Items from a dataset

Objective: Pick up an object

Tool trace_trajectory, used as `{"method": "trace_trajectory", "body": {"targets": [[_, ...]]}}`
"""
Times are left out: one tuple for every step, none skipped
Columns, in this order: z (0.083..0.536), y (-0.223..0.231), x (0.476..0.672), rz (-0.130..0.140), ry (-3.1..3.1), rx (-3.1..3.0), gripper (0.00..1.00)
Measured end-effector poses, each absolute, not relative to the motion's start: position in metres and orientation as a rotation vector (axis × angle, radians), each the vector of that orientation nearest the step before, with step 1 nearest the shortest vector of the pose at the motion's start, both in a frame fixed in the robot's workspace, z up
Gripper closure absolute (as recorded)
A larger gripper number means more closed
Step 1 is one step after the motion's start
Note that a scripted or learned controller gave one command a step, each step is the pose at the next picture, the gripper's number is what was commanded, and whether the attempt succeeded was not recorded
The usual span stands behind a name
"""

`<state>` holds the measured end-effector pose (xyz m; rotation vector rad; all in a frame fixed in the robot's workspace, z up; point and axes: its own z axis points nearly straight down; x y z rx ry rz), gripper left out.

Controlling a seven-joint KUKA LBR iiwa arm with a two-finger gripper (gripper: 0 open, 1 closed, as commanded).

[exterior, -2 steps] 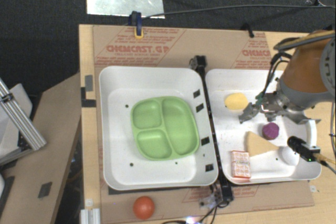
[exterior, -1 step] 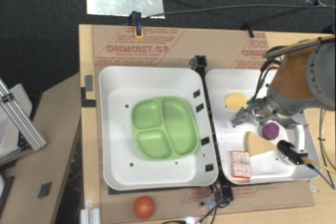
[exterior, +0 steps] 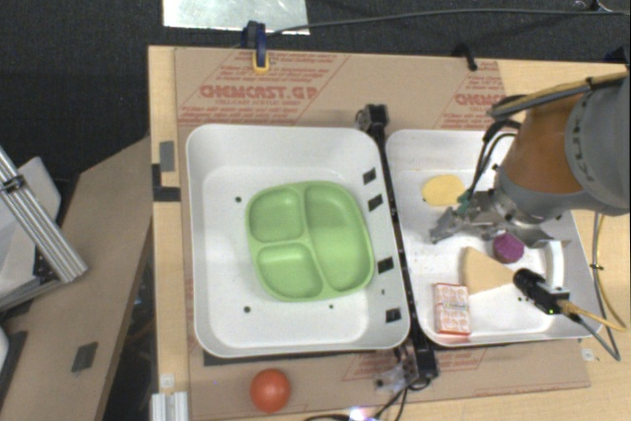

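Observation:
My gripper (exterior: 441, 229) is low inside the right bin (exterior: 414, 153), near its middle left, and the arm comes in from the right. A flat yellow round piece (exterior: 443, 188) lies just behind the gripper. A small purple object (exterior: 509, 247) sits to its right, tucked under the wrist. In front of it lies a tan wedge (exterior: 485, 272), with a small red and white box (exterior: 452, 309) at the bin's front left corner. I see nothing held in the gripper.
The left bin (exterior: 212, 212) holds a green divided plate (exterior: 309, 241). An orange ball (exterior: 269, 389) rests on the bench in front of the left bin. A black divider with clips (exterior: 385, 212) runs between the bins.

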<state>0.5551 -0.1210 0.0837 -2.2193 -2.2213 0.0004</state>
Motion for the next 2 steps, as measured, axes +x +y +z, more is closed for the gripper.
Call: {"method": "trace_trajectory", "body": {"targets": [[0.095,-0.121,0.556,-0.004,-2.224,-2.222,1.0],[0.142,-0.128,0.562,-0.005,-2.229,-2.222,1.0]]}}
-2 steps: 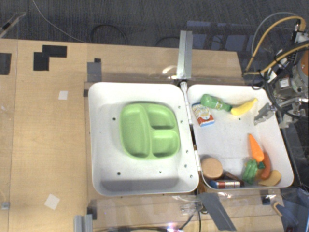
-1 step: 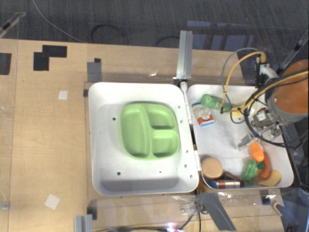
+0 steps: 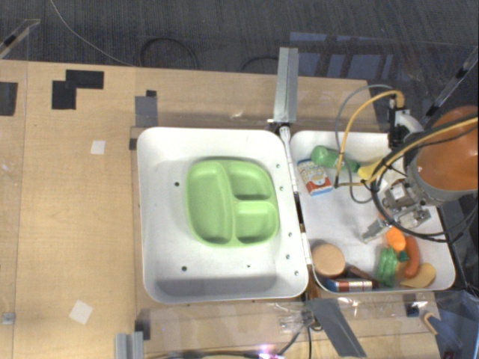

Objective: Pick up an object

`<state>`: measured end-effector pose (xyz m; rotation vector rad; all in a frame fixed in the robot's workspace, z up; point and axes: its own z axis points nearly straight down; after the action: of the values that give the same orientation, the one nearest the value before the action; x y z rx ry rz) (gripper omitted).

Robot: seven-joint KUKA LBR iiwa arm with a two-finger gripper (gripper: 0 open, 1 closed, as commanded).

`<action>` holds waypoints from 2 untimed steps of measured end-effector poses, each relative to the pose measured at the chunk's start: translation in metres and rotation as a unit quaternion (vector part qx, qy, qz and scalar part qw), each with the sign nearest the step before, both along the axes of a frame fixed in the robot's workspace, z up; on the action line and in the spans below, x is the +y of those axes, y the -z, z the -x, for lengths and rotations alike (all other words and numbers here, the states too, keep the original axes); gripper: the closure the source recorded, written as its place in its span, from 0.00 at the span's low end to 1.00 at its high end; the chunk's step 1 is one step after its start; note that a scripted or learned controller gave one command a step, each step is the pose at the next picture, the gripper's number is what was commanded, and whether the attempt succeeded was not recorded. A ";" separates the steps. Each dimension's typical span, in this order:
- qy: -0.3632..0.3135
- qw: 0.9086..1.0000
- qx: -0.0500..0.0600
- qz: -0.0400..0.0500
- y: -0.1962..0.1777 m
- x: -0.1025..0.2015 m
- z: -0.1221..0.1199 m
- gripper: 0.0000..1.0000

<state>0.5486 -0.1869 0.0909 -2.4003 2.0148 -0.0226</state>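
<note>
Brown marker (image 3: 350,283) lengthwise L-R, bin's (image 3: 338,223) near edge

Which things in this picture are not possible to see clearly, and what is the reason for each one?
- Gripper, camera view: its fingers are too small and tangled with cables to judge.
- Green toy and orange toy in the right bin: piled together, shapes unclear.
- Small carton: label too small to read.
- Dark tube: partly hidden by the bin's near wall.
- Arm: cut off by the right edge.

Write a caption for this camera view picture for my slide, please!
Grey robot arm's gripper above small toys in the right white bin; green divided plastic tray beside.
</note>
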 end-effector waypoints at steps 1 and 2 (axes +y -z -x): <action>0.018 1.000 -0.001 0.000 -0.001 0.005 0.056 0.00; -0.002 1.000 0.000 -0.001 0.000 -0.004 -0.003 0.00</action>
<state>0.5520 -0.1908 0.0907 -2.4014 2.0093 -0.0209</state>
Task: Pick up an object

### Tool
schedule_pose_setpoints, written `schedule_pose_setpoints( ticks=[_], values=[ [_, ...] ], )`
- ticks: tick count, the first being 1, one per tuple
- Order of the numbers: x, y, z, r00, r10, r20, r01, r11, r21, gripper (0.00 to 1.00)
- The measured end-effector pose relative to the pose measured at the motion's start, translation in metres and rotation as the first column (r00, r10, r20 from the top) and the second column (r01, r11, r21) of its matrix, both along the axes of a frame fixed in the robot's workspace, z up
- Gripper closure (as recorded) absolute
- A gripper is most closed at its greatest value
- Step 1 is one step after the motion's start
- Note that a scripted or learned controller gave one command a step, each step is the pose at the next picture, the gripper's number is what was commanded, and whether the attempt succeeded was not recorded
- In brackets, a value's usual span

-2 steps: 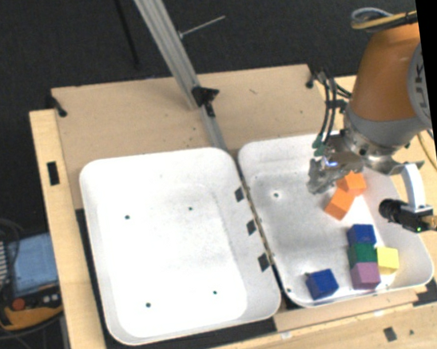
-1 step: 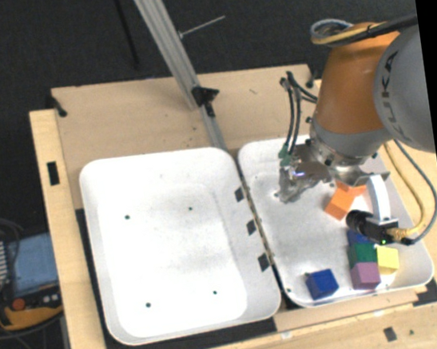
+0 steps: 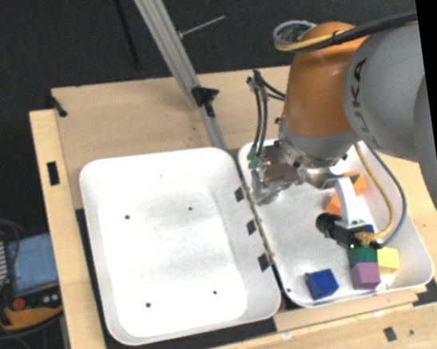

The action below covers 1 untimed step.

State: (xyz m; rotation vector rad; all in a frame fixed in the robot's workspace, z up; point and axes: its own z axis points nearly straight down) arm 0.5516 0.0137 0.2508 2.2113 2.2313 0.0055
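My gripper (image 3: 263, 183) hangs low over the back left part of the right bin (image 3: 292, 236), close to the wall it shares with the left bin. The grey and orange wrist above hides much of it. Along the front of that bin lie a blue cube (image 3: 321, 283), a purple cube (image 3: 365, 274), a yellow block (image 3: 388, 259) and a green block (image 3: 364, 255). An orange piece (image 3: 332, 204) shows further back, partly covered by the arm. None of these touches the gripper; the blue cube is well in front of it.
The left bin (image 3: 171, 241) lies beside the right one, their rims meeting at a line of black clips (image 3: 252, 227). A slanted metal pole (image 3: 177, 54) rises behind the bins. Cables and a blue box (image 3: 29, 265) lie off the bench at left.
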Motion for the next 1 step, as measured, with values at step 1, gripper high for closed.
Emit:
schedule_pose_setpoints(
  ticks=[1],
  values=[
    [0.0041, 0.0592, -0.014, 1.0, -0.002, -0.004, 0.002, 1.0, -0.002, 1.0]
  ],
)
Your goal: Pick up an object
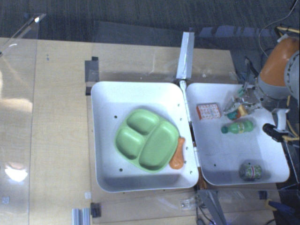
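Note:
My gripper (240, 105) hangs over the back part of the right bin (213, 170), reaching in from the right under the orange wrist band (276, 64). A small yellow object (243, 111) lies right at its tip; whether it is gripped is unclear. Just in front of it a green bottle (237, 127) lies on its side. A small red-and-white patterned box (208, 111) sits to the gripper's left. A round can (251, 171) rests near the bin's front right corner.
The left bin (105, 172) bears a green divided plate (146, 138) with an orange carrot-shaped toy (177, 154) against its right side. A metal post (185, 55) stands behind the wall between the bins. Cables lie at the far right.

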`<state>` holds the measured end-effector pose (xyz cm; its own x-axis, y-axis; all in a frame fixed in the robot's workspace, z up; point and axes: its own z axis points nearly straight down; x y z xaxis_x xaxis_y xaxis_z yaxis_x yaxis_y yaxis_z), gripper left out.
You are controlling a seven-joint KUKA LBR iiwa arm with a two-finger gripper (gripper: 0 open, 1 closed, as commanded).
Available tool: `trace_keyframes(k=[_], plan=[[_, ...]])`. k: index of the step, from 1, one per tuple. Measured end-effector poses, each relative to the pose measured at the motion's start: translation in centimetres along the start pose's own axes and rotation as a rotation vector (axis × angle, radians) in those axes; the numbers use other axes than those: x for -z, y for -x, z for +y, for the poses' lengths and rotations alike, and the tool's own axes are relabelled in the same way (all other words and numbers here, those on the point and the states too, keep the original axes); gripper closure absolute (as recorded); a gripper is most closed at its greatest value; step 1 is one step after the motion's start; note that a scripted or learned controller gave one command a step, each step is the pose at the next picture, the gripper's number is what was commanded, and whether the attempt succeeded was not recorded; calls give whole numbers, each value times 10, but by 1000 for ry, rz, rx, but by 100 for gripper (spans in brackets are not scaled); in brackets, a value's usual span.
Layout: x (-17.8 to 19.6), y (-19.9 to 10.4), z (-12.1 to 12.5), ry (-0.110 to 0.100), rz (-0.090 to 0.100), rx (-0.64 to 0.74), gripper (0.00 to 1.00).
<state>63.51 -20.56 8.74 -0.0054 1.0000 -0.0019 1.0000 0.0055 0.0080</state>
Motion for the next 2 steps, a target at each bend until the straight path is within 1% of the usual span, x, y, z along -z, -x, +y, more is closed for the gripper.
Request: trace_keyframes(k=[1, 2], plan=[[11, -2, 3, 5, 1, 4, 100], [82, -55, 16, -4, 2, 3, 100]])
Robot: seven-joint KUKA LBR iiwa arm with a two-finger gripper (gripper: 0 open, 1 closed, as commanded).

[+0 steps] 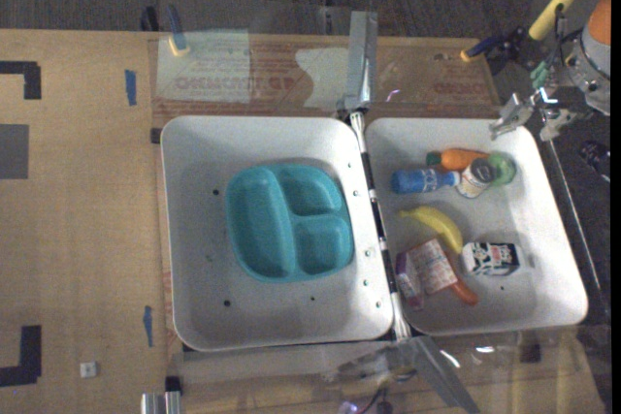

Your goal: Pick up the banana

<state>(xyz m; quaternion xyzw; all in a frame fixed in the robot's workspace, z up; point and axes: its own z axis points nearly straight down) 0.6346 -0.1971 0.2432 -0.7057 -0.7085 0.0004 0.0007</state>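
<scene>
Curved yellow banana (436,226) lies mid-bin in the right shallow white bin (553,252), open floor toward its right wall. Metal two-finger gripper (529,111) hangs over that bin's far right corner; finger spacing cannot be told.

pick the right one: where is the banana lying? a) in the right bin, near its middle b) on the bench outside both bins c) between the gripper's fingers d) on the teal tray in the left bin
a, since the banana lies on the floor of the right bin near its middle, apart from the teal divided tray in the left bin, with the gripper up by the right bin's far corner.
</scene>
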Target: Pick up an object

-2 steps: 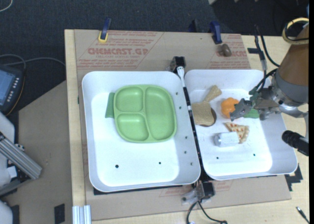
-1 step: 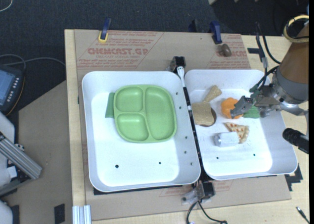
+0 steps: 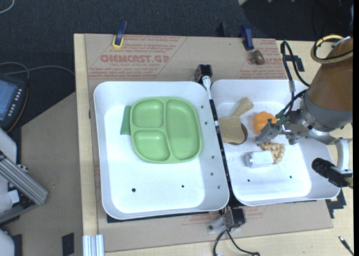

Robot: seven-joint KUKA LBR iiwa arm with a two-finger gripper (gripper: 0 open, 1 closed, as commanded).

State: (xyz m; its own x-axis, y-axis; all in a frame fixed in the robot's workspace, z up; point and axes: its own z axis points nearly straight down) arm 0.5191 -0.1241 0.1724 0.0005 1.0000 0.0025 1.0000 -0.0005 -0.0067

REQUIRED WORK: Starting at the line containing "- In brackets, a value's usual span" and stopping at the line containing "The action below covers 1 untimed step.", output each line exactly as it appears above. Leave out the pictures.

WRITTEN ANSWER:
- In brackets, a value's usual span

-2 steps: 
-1 step: 
+0 steps: 

The action below covers 1 untimed step.

The generated output is now complete.